→ **DIRECTIONS FOR THIS TASK**: Extract the data exactly, missing nothing.

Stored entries
-- -- --

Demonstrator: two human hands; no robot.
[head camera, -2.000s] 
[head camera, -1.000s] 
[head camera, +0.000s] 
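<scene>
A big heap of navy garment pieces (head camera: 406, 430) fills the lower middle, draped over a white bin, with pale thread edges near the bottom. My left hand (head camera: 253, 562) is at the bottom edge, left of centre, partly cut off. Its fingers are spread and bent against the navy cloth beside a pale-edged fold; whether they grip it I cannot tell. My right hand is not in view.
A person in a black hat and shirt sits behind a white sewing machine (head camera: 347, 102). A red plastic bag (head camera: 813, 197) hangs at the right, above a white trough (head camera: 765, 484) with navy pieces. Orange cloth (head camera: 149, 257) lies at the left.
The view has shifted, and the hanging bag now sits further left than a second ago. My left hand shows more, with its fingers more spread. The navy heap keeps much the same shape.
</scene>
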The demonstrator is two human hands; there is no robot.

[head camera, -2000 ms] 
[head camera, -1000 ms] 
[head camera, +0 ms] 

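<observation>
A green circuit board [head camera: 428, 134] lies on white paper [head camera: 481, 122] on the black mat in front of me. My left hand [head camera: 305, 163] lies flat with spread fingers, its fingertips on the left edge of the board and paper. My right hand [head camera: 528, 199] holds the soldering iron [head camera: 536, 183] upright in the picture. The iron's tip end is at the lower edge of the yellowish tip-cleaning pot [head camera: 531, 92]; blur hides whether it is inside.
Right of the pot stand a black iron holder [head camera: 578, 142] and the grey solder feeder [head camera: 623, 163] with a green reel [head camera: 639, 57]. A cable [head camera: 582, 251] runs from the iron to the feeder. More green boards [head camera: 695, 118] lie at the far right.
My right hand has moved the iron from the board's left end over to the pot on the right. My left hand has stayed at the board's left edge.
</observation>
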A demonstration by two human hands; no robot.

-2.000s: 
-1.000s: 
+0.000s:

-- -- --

→ **SOLUTION TO THIS EXERCISE**:
Demonstrator: two human hands; no robot.
[head camera, -2.000s] 
[head camera, -1.000s] 
[head camera, +0.000s] 
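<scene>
A big heap of navy garment pieces (head camera: 406, 430) fills the lower middle, draped over a white bin, with pale thread edges near the bottom. My left hand (head camera: 253, 562) is at the bottom edge, left of centre, partly cut off. Its fingers are spread and bent against the navy cloth beside a pale-edged fold; whether they grip it I cannot tell. My right hand is not in view.
A person in a black hat and shirt sits behind a white sewing machine (head camera: 347, 102). A red plastic bag (head camera: 813, 197) hangs at the right, above a white trough (head camera: 765, 484) with navy pieces. Orange cloth (head camera: 149, 257) lies at the left.
The view has shifted, and the hanging bag now sits further left than a second ago. My left hand shows more, with its fingers more spread. The navy heap keeps much the same shape.
</scene>
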The demonstrator is two human hands; there is no robot.

[head camera, -2000 ms] 
[head camera, -1000 ms] 
[head camera, +0 ms] 

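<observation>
A green circuit board [head camera: 428, 134] lies on white paper [head camera: 481, 122] on the black mat in front of me. My left hand [head camera: 305, 163] lies flat with spread fingers, its fingertips on the left edge of the board and paper. My right hand [head camera: 528, 199] holds the soldering iron [head camera: 536, 183] upright in the picture. The iron's tip end is at the lower edge of the yellowish tip-cleaning pot [head camera: 531, 92]; blur hides whether it is inside.
Right of the pot stand a black iron holder [head camera: 578, 142] and the grey solder feeder [head camera: 623, 163] with a green reel [head camera: 639, 57]. A cable [head camera: 582, 251] runs from the iron to the feeder. More green boards [head camera: 695, 118] lie at the far right.
My right hand has moved the iron from the board's left end over to the pot on the right. My left hand has stayed at the board's left edge.
</observation>
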A demonstration by two human hands; no robot.

-2.000s: 
-1.000s: 
+0.000s:

This concludes the answer.